2. Can this somehow be related to dual-issue?3. Can this be because I am crossing some sort of a page/bank boundary?
4. Can this be vendor-specific or is this something about the ARM architecture?I have searched a lot, but have not seen any relevant info.
Any help will be appreciated.
Thank you,
From the Cortex-M7 manual:
1.2.2 Prefetch UnitThe Prefetch Unit (PFU) provides:• 64-bit instruction fetch bandwidth.• 4x64-bit pre-fetch queue to decouple instruction pre-fetch from DPU pipeline operation.• A Branch Target Address Cache (BTAC) for single-cycle turn-around of branch predictor state and target address.• A static branch predictor when no BTAC is specified.• Forwarding of flags for early resolution of direct branches in the decoder and first execution stages of the processor pipeline.
So, to me, this might be the reason.
Thank you for the pointer! However, I am not sure how that is related to showing performance variation when the instruction addresses are offsetted by halfword. If you have an insight on what might be actually happening, can you help me understand?

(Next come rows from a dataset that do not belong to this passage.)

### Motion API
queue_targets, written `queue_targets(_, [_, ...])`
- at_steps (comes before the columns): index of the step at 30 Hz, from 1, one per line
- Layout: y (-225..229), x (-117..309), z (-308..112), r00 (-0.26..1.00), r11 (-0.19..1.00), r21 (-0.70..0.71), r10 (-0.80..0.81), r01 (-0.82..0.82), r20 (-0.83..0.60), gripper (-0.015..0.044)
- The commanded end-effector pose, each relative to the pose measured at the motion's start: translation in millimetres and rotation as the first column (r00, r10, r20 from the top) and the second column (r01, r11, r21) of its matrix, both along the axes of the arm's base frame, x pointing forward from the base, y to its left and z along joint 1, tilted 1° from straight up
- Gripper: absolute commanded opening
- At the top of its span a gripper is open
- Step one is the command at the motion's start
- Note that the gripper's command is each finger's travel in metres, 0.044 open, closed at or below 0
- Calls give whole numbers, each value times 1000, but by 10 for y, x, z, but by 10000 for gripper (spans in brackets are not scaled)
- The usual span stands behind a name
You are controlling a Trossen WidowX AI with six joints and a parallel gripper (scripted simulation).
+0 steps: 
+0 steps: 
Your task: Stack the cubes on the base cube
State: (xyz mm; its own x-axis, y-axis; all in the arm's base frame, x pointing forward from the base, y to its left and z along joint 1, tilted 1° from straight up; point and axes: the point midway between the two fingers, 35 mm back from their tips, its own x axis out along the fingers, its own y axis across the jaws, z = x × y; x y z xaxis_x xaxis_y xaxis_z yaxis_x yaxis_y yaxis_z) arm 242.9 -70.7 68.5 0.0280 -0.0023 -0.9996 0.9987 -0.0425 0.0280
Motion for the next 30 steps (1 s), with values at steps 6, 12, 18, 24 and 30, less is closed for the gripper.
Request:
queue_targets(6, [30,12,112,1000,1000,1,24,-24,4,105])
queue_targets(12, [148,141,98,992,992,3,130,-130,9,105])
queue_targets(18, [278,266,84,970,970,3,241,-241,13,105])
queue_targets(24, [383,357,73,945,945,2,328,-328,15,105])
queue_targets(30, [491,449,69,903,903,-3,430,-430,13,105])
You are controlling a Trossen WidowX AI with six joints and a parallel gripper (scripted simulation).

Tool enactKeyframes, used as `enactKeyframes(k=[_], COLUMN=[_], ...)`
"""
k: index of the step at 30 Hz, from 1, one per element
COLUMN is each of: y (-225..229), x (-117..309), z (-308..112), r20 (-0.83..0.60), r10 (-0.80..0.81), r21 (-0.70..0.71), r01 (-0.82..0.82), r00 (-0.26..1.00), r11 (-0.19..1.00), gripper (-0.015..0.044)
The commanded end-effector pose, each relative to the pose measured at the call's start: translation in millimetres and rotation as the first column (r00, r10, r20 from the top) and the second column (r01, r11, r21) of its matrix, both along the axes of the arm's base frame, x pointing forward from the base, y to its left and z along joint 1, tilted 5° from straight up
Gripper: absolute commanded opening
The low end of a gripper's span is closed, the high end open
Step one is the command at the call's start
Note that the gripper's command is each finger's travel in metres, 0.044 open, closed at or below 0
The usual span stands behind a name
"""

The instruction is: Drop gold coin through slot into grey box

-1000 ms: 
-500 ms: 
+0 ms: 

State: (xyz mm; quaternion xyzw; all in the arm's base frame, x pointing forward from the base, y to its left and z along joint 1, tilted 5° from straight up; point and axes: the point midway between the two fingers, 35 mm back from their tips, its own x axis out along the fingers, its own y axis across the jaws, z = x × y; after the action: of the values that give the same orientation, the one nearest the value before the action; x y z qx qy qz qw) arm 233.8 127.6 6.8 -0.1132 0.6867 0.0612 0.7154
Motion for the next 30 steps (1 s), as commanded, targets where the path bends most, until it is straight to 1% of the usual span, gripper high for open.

When the loop starts a ..1d8 it is on a 64bit boundary, so the whole loop can be pre-fetched at once.
Thank you for your answer! The performance variability also occurs when the i-cache is turned on. If the i-cache is on, isn't the prefetcher not relevant anymore? I thought the main benefit of a prefetcher is to bring code from e.g., Flash to i-cache.Or I wonder if a similar problem can be there for the instruction fetch unit of the execution pipeline (not the prefetcher).
No. Please read above quote again.
I read it again and read relevant parts of Cortex M7, but cannot understand which part of my question you are saying "No" to. My problem still occurs when I have an i-cache. With I-cache, wouldn't the three instructions sit inside the i-cache and the prefetcher behavior would be irrelevant?
No, because the cache is just between the system (RAM/Flash) and the prefetcher. Though I would not expect a very large impact.The "Flash accelerator" is a special kind of cache which is optimized for the specific Flash and is ST's IP. The prefetcher is part of the core.